Applications of Electroporation
Some major applications of electroporation are:
- Electroporation is widely used in the transformation of bacterial cells to make them competent and capable of taking up foreign DNA for various purposes like recombinant protein production, cloning, and other biotechnological applications.
- Electroporation is also used in transfection. Similar to bacterial transformation, electroporation allows the manipulation of eukaryotic cells by engineering their genetic material.
- Electroporation is widely used in genetic engineering to introduce foreign DNA into cells. For example, it can be used for the transformation of plant cells, allowing the introduction of foreign DNA into plants for crop improvement.
- Electroporation can be used for delivering drugs and vaccines.

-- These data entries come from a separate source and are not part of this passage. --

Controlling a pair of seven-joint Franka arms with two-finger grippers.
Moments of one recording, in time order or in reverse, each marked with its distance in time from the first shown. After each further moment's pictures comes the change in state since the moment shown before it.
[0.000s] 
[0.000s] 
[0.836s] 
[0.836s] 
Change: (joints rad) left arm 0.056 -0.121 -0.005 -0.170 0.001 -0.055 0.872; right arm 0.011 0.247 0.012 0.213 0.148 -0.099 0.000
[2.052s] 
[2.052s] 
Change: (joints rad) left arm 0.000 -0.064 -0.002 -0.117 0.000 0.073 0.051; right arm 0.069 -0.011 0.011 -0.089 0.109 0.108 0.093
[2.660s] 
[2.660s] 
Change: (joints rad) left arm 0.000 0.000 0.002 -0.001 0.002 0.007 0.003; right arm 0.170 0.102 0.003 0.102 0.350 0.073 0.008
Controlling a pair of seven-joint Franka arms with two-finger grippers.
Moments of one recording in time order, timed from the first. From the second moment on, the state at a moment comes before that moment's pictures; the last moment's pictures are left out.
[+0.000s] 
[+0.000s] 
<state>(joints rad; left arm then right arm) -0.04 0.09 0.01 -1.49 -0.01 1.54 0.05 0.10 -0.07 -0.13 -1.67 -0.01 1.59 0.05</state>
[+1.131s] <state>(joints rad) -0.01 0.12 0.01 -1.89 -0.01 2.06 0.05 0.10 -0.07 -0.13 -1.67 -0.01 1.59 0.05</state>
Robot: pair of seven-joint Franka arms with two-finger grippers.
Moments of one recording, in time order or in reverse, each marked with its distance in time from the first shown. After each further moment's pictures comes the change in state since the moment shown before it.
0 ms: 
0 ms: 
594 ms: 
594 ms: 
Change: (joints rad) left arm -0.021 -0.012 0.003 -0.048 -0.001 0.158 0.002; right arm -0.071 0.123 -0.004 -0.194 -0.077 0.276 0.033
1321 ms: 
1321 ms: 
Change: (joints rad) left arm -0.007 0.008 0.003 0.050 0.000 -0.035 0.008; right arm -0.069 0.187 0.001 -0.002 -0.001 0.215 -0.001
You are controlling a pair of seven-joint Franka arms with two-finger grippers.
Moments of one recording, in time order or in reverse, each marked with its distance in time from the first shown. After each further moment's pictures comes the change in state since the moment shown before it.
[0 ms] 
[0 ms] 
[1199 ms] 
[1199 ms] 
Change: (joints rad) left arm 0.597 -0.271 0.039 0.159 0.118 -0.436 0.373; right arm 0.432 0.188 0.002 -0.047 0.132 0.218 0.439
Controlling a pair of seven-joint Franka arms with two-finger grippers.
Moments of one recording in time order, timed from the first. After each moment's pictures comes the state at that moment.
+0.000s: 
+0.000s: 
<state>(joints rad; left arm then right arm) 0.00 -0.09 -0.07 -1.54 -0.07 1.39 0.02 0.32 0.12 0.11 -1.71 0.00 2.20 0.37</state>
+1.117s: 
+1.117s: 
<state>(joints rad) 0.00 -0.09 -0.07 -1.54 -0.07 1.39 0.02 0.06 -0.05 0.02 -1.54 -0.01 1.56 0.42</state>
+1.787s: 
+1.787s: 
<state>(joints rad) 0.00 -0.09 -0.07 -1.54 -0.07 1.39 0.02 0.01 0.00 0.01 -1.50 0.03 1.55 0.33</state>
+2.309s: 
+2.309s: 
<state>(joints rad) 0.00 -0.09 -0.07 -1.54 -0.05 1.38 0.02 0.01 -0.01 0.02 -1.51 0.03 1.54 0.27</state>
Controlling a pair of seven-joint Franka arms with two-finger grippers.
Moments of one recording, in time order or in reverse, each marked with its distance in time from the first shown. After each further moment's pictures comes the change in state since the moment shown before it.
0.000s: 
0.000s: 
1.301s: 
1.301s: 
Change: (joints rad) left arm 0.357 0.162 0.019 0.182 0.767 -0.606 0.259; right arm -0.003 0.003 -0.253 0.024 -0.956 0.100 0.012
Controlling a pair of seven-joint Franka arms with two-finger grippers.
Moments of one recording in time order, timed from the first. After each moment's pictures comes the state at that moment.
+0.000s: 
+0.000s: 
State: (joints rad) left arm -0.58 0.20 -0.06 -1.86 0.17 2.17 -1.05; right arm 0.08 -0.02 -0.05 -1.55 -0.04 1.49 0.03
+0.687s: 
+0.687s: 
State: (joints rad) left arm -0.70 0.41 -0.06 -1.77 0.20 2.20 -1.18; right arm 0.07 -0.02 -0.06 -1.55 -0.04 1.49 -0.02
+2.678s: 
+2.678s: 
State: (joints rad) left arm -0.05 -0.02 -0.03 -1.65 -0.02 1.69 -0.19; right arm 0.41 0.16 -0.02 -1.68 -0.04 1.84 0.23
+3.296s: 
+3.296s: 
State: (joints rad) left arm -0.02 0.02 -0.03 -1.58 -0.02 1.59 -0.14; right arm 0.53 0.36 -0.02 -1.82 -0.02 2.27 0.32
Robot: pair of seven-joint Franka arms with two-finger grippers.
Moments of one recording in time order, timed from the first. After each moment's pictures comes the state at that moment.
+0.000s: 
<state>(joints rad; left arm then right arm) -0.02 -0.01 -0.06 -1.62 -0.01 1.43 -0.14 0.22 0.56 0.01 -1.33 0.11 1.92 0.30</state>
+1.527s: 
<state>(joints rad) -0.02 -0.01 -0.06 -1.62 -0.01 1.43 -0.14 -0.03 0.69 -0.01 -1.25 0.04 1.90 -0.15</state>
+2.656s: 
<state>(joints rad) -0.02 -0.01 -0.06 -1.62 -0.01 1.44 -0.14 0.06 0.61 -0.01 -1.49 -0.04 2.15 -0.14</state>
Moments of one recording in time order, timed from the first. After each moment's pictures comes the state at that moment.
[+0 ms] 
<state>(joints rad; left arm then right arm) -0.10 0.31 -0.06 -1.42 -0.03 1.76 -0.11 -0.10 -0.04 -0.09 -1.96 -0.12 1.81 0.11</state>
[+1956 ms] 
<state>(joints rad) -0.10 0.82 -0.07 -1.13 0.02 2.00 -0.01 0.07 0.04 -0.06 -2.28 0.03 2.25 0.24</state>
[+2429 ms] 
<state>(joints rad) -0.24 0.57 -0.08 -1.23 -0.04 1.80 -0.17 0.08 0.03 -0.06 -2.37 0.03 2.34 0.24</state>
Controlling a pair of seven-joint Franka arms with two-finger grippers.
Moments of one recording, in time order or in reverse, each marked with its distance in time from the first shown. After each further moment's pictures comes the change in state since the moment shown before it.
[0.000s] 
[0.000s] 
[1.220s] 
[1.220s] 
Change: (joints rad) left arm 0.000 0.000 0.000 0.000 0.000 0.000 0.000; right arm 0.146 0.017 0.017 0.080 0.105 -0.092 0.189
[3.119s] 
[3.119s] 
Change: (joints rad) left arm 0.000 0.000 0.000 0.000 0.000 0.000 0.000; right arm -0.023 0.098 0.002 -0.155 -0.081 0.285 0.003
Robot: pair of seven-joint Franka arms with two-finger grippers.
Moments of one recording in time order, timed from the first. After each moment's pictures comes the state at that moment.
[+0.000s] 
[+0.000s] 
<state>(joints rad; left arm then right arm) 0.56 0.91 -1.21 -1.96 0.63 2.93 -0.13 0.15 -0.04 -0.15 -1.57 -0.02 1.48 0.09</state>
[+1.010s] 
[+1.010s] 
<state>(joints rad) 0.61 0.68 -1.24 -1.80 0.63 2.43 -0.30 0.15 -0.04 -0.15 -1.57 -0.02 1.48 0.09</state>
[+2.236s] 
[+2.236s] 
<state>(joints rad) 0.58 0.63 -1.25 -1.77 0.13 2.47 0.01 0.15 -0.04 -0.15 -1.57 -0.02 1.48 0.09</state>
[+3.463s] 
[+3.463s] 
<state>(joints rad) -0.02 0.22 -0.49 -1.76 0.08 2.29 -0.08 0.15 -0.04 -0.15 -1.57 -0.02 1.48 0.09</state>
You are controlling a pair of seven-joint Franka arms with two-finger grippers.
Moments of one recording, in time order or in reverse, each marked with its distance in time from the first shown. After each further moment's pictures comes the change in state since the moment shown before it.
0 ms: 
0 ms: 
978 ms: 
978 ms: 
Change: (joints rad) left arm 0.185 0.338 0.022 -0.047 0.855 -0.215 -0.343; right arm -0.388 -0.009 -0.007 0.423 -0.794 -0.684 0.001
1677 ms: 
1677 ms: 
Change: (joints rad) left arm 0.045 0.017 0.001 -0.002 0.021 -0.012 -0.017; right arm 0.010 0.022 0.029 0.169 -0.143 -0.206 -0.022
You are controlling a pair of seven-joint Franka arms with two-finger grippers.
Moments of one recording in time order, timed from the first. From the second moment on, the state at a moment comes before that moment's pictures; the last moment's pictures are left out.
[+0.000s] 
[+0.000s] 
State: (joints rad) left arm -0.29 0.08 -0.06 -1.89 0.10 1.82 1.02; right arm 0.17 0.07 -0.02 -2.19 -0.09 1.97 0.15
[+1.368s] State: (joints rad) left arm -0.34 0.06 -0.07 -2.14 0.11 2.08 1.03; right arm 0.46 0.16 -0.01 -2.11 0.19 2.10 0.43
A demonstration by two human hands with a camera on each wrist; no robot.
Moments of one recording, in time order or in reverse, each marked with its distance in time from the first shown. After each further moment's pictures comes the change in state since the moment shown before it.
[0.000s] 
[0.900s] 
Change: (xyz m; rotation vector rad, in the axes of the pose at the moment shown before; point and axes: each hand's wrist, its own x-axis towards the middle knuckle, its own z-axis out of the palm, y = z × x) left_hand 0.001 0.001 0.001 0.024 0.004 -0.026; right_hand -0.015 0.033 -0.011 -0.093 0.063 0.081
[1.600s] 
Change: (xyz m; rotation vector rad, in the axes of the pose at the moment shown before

It allows the delivery of large substances that cannot easily cross the skin. DNA vaccines against various diseases, such as plague, and SARS-CoV-2, have also been developed using electroporation as a delivery method.
- Electroporation is also used in gene therapy to deliver modified or additional genetic material.
- Irreversible electroporation is used in the treatment of cancer. This method uses high-voltage electric pulses to cause permanent damage and cell death in tumors.
Yeast Transformation Electroporation
Advantages of Electroporation
- Electroporation is a versatile method that can be used in various cell types, including bacteria, yeast, plant cells, and mammalian cells.
- Electroporation can be used to deliver genetic material into cells that are difficult to transfect.
- Electroporation provides consistent and reproducible results.
- Electroporation does not require the use of vectors for gene transfer. It is a safe and non-toxic method.
Disadvantages of Electroporation
- High-voltage electric pulses used in electroporation can cause cell damage or cell death if the parameters are not optimized.
- Electroporation requires specialized equipment, including an electroporator, cuvettes, and appropriate voltage settings.
- Electroporation may lead to variable transfection efficiency. Some cells may take up the introduced molecules more efficiently than others.
- Very large DNA fragments or complex structures may not be efficiently delivered into the cells.
- Cells are delicate following electroporation and must be treated carefully during recovery to avoid cell death.